Canadian investors who wish to “tilt” their portfolio towards domestic tech stocks can do so via the iShares S&P/TSX Capped Information Technology Index ETF (XIT). This ETF is passively managed, and holds a concentrated portfolio of 25 Canadian tech stocks weighted by market capitalization. XIT is “capped” in that no single holding can exceed 25% of the ETF by weight.
The top two holdings, Shopify and Constellation Software account for 51% of the ETF combined, making it very top-heavy. The next largest holding is CGI at 15.5%. Personally, I would have preferred an equal-weight allocation to Canadian tech stocks. Having the holdings so concentrated in two stocks isn’t the best for diversification. The expense ratio is fairly average for a thematic fund at 0.61%.
U.S. Tech Sector
A popular way of gaining exposure to U.S. tech stocks is via the NASDAQ 100 index, which tracks the 101 largest non-financial sector stocks listed on the NASDAQ exchange. In recent years, this index has become very tech-heavy, with 50% of its holdings being tech companies, and another 18% being communications sector companies which are sometimes interchangeable.
A way for Canadians to buy the NASDAQ 100 without converting CAD to USD and buying U.S. listed ETFs is via the BMO NASDAQ 100 Equity Index ETF (ZQQ). If you’re looking for MANGMA (Meta, Apple, Netflix, Google, Microsoft, Alphabet) exposure, ZQQ is a good option, as all are represented heavily in its top holdings. In terms of fees, ZQQ is fairly cheap, costing an expense ratio of 0.39%.
Because ZQQ trades in CAD, but its underlying stocks trade in USD, changes in the USD-CAD exchange rate can potentially alter its returns and add additional volatility. ZQQ is currency hedged, meaning that it uses futures contracts to mitigate foreign exchange risk at a slight cost. For a more in-depth discussion of currency hedged vs. unhedged ETFs, give this article a read.
Global Tech Sector
Investors looking for a pure-play tech stock tilt with maximum diversification can consider the TD Global Technology Leaders Index ETF (TEC), which passively tracks the Solactive Global Technology Leaders Index. Now, TEC is still rather U.S. heavy, and that’s an unavoidable consequence of it being market-capitalization weighted. International stocks comprise around 13% of the ETF.
Notable international stocks include Sony, Nintendo, Alibaba Health Information Tech, and Sumitomo Electric Industries. Most of the international holdings come from either Europe (7%) or Japan (4.3%). If you want to invest in tech, there’s really no way of avoiding the U.S. tech sector as the bulk of companies and thus sources of return come from there.
TEC debuted in 2019 but quickly became popular among Canadian investors due to the lack of pure-play global tech ETFs. For example, ZQQ only holds 50% tech stocks, with the remainder coming from a smattering of sectors like consumer staples and industrials. TEC has grown to $1.38 billion in assets under management, and charges a reasonable expense ratio of 0.39%, the same as ZQQ.
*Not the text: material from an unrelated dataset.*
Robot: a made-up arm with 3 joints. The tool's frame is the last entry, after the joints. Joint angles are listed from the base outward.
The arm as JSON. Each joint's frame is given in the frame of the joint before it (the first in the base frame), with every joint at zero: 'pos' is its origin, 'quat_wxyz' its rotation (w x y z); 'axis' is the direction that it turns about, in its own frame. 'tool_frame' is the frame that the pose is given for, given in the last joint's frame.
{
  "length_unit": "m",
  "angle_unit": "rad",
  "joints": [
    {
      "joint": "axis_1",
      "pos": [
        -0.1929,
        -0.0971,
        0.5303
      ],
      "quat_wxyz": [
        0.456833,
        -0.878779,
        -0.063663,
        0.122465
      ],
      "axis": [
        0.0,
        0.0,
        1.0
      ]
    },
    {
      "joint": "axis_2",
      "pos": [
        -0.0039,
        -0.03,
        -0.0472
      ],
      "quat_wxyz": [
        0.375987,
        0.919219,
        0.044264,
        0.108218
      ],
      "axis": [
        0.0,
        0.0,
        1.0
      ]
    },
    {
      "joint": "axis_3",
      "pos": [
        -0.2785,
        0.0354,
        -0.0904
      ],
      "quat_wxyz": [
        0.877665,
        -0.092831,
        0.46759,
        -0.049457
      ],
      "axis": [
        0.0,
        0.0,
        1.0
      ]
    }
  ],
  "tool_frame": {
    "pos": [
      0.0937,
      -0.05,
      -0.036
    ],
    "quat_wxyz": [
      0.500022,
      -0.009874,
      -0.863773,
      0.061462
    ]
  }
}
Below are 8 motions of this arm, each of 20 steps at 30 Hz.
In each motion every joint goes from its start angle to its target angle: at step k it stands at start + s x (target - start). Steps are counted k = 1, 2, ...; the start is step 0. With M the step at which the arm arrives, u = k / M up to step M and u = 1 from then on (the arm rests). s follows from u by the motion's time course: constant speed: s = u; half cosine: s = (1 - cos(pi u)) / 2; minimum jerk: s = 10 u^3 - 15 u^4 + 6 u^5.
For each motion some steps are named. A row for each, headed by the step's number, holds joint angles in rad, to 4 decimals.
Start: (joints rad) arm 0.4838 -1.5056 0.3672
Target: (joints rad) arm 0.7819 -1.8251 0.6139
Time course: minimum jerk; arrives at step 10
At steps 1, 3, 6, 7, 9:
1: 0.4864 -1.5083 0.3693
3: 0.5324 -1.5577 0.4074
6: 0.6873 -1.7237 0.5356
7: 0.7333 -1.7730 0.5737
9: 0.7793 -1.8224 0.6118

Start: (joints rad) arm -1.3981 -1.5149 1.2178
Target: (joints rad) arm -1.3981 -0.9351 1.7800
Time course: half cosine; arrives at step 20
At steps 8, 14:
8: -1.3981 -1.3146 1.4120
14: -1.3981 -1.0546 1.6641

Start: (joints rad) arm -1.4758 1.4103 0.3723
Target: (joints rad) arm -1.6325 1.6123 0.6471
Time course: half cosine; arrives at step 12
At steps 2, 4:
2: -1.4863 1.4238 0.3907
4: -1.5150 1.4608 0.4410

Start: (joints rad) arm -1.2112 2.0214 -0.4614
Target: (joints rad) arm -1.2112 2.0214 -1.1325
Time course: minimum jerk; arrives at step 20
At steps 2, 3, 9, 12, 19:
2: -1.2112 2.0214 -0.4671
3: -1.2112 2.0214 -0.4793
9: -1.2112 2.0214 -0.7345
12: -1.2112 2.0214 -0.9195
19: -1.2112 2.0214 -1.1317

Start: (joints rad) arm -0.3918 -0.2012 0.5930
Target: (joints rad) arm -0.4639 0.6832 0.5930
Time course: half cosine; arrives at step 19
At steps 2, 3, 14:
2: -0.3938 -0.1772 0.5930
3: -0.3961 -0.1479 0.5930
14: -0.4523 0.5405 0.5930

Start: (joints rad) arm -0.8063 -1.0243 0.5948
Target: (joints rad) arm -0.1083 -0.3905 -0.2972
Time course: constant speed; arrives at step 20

Disclaimer: This article is limited to the dissemination of general information pertaining to investment strategies and financial planning and does not constitute an offer to issue or sell, or a solicitation of an offer to subscribe, buy, or acquire an interest in, any securities, financial instruments or other services, nor does it constitute a financial promotion, investment advice or an inducement or incitement to participate in any product, offering or investment.